The calf can feed both on the land and underwater. It keeps its nostrils and ears closed when nursing underwater. 

The baby hippo starts to eat some small amount of grass alongside their mother’s milk from 4 weeks old. From six months old, the baby hippos are then entirely weaned off the mother’s milk. 

Even though baby hippos are not that small in size, they are pretty vulnerable to the predators like crocodile lions and hyenas. After giving birth cows, form a strong bond with their babies, which they retain for a long time. 

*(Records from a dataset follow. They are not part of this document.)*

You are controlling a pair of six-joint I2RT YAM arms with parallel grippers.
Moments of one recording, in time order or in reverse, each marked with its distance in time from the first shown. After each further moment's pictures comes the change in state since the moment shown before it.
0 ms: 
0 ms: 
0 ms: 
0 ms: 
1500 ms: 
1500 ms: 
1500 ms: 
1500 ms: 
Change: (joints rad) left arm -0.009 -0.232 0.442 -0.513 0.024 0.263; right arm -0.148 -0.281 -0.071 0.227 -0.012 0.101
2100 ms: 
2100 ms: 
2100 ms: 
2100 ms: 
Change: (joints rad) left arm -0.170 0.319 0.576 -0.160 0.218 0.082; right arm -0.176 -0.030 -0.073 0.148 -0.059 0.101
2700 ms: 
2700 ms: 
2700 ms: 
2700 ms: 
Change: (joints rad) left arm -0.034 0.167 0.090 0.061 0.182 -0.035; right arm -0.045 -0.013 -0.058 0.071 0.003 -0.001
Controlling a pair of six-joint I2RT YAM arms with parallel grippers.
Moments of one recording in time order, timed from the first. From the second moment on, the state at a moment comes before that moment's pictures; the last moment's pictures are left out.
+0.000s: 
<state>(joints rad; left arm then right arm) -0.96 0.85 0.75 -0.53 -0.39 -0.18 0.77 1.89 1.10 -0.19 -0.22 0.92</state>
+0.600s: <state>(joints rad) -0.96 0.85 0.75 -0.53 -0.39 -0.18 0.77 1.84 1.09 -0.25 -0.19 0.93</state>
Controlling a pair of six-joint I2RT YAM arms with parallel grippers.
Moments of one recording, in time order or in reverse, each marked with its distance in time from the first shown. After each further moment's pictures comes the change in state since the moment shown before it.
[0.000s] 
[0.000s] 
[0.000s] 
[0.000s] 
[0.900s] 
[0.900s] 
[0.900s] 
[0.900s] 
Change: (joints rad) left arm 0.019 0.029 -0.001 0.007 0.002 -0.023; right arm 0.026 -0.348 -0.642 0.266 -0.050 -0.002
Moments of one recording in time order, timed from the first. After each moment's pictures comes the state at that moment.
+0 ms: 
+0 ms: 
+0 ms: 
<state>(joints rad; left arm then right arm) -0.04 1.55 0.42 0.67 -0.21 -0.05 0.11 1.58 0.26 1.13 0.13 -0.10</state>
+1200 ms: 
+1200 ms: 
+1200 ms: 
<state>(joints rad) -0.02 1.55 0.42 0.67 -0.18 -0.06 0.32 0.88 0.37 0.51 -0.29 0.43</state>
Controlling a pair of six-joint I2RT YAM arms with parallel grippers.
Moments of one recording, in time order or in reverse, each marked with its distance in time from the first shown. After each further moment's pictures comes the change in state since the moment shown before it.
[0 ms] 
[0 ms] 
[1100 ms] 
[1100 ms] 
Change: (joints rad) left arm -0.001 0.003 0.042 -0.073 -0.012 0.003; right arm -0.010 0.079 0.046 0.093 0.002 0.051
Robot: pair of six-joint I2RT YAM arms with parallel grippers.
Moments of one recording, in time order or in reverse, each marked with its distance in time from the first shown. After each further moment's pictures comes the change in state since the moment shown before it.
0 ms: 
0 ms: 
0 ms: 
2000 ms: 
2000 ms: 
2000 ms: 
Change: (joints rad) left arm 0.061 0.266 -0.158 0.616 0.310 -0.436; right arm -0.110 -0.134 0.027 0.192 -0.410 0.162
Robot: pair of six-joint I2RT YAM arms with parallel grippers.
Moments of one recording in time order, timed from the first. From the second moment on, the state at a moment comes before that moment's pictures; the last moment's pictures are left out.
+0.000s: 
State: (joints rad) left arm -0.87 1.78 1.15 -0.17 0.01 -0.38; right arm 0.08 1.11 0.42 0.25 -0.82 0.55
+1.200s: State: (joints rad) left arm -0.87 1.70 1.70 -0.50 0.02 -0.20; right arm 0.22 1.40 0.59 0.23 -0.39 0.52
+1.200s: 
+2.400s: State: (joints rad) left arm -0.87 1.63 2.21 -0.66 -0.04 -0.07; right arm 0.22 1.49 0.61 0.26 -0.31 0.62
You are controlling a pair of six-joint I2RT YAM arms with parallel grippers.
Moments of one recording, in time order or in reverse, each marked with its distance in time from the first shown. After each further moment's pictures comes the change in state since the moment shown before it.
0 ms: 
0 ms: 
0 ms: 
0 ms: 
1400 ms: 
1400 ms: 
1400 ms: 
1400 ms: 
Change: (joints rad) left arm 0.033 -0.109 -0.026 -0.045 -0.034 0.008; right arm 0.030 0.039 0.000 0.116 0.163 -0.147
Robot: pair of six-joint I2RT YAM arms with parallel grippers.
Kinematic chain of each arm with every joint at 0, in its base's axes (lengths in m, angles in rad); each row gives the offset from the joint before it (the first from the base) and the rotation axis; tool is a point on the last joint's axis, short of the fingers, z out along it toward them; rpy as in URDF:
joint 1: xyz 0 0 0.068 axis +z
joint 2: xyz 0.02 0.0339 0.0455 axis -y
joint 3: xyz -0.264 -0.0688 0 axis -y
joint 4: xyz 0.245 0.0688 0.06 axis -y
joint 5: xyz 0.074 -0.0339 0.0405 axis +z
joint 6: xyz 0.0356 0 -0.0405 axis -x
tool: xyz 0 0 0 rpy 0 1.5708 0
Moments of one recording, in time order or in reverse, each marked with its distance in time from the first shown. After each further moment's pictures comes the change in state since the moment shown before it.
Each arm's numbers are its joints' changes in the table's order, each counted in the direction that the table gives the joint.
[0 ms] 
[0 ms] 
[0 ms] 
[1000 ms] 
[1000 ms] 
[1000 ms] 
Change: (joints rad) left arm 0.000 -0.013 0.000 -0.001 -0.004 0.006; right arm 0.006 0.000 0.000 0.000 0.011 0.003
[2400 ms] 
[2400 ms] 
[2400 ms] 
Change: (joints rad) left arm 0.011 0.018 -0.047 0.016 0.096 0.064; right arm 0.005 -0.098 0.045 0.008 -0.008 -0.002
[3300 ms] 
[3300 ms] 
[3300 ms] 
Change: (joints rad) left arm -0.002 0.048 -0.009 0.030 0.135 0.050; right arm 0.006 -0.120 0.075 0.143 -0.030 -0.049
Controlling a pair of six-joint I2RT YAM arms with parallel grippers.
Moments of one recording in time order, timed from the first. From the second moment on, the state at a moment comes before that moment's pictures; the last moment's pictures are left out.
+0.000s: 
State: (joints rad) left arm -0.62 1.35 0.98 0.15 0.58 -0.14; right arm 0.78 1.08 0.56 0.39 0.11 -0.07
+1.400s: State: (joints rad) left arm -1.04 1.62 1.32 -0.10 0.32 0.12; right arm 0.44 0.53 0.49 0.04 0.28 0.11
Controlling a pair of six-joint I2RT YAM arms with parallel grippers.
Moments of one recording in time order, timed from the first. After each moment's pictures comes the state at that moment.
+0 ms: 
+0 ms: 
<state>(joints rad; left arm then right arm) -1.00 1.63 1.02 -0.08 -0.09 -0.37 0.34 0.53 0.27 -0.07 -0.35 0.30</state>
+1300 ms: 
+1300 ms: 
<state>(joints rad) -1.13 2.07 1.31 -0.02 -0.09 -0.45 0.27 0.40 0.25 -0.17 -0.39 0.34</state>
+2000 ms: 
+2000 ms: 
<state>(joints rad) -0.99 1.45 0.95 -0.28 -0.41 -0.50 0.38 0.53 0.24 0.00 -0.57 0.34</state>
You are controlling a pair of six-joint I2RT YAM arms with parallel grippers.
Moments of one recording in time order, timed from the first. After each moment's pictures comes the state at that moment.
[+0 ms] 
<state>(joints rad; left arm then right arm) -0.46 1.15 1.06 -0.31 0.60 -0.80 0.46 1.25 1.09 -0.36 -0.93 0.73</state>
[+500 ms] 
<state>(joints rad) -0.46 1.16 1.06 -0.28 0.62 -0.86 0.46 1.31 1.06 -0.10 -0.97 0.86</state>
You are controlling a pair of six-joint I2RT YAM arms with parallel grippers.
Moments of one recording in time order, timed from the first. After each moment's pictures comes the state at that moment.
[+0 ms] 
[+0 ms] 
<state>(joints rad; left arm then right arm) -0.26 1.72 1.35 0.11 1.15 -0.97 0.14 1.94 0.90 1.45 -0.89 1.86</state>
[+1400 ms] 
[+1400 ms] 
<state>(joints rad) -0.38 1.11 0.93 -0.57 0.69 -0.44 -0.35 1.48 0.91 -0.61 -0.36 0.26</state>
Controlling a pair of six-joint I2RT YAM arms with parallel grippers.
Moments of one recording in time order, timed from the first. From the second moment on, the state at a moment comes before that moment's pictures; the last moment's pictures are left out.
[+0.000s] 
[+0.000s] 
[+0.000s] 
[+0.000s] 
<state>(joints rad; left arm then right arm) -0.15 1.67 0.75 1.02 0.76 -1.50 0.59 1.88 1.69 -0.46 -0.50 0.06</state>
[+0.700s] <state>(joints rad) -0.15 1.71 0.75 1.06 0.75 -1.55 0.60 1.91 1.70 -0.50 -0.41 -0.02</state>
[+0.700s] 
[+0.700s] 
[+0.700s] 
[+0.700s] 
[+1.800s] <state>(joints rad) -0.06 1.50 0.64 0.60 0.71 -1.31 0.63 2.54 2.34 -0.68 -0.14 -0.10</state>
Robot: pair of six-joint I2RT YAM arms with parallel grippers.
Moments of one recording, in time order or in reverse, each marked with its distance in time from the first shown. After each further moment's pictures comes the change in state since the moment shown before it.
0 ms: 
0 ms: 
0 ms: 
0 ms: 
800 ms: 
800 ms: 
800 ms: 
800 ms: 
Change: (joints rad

Even though the hippos live in schools, they do not create any permanent association with other hippos. However, a mother can keep close relationships with their babies.

Location

Hippos can be seen in East Africa, but you can spot them almost everywhere in the African region. Even though hippos are pretty common in Africa, the number of these animals decreases continuously throughout the continent. 

While human-animal conflict is one of the main reasons for this, dwindling numbers of hippos poaching for Ivory are the main threats to this species. A population assessment carried out in 2008 indicated that around 126,000 149,000 hippos are left in the wild.